We report the results of a comparative evaluation of the diagnostic capabilities of autofluorescence, diffuse reflectance,
and Raman spectroscopic approaches in differentiating the various types of breast tumors from normal breast tissues.
Optical spectra (n=293) were acquired ex-vivo from a total of 75 breast tissue samples belonging to six distinct
histopathologic categories: invasive ductal carcinoma, lobular carcinoma, ductal carcinoma in-situ, fibroadenoma, other
benign tumors, and normal breast tissue. Autofluorescence, diffuse reflectance, and Raman spectra were measured from
the same locations of a given tissue sample. A probability based multivariate statistical algorithm capable of direct multiclass
classification was developed to analyze the diagnostic content of the optical spectra measured from the same set of
breast tissue sites with these different techniques. The algorithm uses the theory of nonlinear Maximum Representation
and Discrimination Feature (MRDF) for feature extraction, and the theory of Sparse Multinomial Logistic Regression
(SMLR) for classification.

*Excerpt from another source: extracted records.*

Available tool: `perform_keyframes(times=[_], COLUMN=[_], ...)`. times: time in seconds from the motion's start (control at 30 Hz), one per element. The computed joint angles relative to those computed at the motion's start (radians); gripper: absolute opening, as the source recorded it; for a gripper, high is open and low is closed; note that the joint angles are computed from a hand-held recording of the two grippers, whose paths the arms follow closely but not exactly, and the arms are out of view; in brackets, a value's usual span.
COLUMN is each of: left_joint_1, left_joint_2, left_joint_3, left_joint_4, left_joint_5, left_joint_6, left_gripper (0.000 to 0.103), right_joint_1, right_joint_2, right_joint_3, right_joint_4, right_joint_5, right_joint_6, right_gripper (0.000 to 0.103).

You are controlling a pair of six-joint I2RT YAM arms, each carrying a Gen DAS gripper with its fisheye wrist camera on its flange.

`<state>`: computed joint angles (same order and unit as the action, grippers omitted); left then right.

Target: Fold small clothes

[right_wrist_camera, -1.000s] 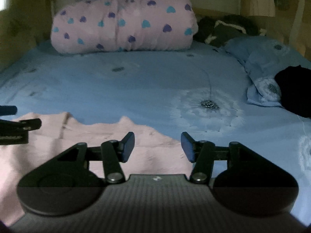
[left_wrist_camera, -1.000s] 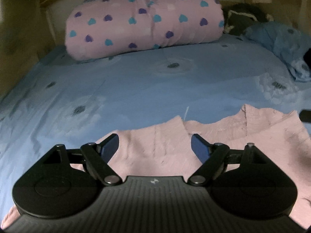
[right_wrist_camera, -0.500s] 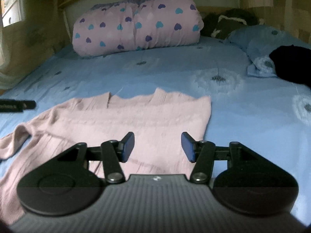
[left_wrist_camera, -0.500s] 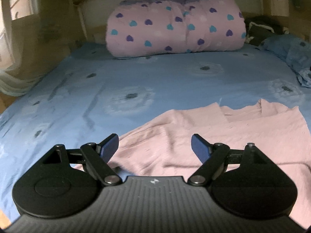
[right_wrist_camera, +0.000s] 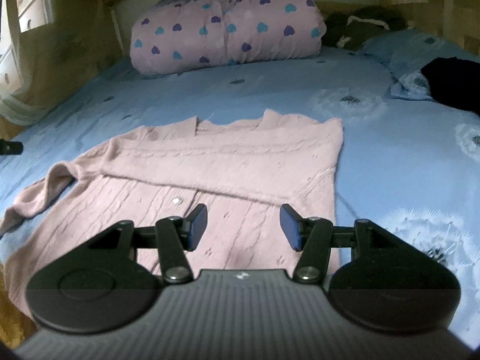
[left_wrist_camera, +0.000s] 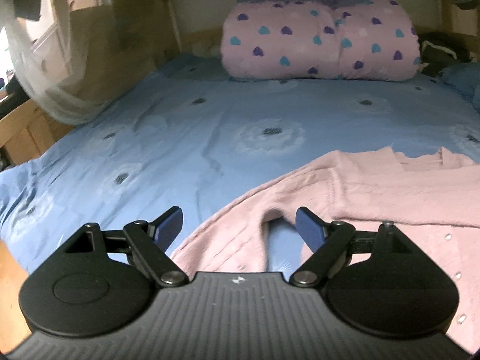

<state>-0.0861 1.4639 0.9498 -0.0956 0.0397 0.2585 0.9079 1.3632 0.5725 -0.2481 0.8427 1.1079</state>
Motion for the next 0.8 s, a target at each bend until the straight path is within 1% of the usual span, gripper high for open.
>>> perform_keyframes(times=[0.07,0.2,0.37,0.53,0.8], left_joint_1=[0.03,0.099,0.17,0.24,0.287], left_joint_2=[0.002,0.002,0.034,0.105,0.214], left_joint_3=[-0.002,-0.017,-0.029,-0.004,0.047], left_joint_4=[-0.009,-0.023,-0.001,0.0,-0.019], left_joint_5=[0.008,0.05,0.063,0.079,0.108], left_joint_6=[0.007,0.014,0.023,0.016,0.003], left_gripper=[0.086,0.086,0.086,0.086,0.086], right_joint_1=[0.013,0.021,0.022,0.018,0.013], right_joint_2=[0.026,0.065,0.099,0.133,0.192], right_joint_3=[0.005,0.011,0.017,0.032,0.067], right_joint_4=[0.005,0.002,-0.009,-0.012,-0.016], right_joint_5=[-0.003,-0.016,-0.025,-0.044,-0.072], right_joint_6=[0.015,0.052,0.095,0.109,0.109], right_gripper=[0.06,0.06,0.06,0.06,0.06])
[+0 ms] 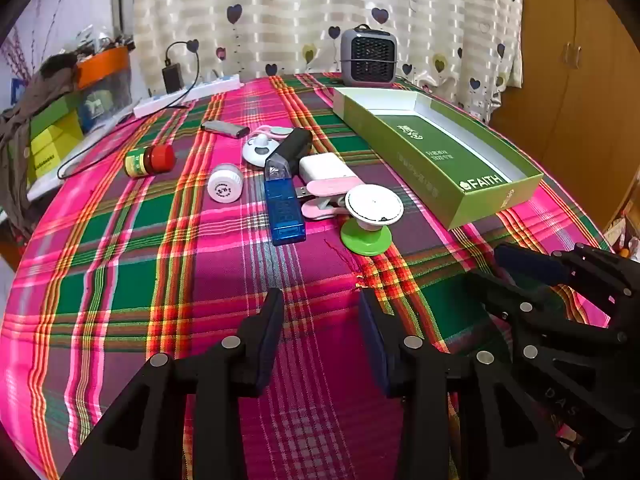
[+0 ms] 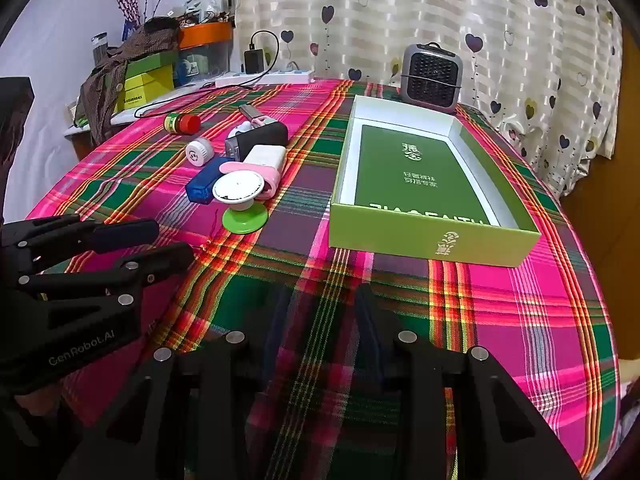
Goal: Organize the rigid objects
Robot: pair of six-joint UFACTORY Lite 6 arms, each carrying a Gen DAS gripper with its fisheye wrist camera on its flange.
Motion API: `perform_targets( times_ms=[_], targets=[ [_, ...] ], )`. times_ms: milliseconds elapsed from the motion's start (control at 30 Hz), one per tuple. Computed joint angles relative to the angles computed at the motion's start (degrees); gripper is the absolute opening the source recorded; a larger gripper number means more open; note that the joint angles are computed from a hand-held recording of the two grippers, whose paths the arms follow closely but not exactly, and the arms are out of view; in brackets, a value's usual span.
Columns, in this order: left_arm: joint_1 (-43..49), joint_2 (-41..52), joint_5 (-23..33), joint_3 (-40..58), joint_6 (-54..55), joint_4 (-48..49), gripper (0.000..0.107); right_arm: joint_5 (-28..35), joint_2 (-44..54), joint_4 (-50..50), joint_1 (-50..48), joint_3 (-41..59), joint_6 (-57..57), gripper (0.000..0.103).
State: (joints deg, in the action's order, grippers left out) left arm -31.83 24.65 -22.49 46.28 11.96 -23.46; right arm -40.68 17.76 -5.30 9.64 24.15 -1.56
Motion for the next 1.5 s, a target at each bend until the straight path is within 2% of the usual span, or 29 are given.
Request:
perform_targets(
  times_ms=[1500],
  targets=[
    [-0.03, -0.05, 0.29, 0.03, 0.14, -0.18, 0.038, -0.85, 0.05, -1.27, -0.81, -0.51, 0.59, 0.036]
  ],
)
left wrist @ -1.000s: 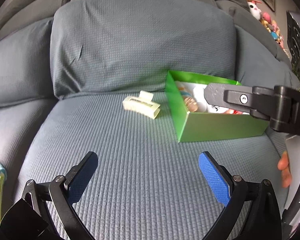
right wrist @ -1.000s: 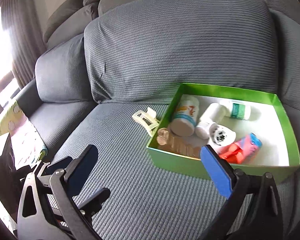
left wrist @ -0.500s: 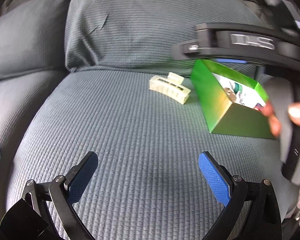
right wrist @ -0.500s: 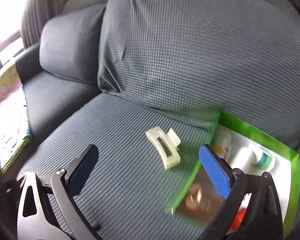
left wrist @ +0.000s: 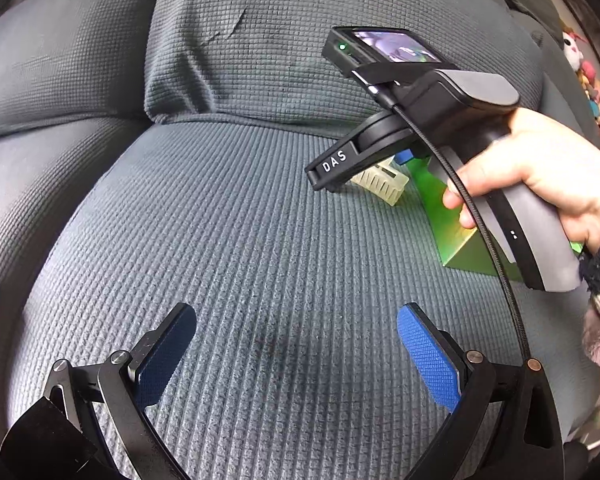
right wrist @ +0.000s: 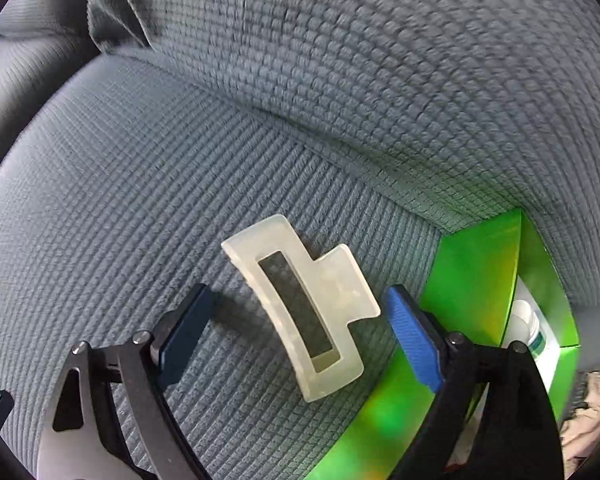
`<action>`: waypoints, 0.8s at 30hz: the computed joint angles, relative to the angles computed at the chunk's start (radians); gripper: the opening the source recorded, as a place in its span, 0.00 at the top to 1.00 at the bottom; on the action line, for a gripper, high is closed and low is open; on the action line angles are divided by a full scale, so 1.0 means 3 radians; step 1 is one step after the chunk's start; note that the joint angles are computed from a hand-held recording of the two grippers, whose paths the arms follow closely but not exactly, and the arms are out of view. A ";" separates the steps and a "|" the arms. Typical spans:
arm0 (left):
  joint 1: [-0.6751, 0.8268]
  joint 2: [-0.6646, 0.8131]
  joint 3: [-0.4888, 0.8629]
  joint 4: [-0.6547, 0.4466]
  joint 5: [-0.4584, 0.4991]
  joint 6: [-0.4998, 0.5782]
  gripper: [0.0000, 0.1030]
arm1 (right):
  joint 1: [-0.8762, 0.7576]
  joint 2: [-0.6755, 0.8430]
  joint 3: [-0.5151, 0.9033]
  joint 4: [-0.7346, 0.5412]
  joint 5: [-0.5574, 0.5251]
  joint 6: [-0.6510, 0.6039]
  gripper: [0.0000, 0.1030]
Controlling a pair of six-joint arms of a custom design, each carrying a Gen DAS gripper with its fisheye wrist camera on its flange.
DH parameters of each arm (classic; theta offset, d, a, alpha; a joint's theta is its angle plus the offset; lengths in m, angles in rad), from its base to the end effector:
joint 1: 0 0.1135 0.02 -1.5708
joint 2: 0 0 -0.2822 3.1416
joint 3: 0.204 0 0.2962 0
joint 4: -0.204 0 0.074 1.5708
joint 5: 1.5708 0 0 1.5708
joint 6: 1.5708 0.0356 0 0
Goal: Organize rigid objects
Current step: 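Close the right tool on the cream claw clip and lift it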
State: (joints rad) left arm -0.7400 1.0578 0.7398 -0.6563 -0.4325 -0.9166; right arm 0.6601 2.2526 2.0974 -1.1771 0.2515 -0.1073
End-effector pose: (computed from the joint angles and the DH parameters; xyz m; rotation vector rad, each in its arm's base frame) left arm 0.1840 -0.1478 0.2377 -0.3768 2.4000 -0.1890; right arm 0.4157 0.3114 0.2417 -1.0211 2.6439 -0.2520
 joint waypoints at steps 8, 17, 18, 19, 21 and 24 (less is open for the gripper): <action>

The results of discrimination analyses reveal that the performance of Raman spectroscopy is
superior to that of all others in classifying the breast tissues into respective histopathologic categories. The best
classification accuracy was observed to be ~96%, 86%, 94%, 98%, 85%, and 100% for invasive ductal carcinoma,
lobular carcinoma, ductal carcinoma in-situ, fibroadenoma, benign tumors and normal breast tissues, respectively, on the
basis of leave-one-out cross validation, with the overall accuracy being ~97%.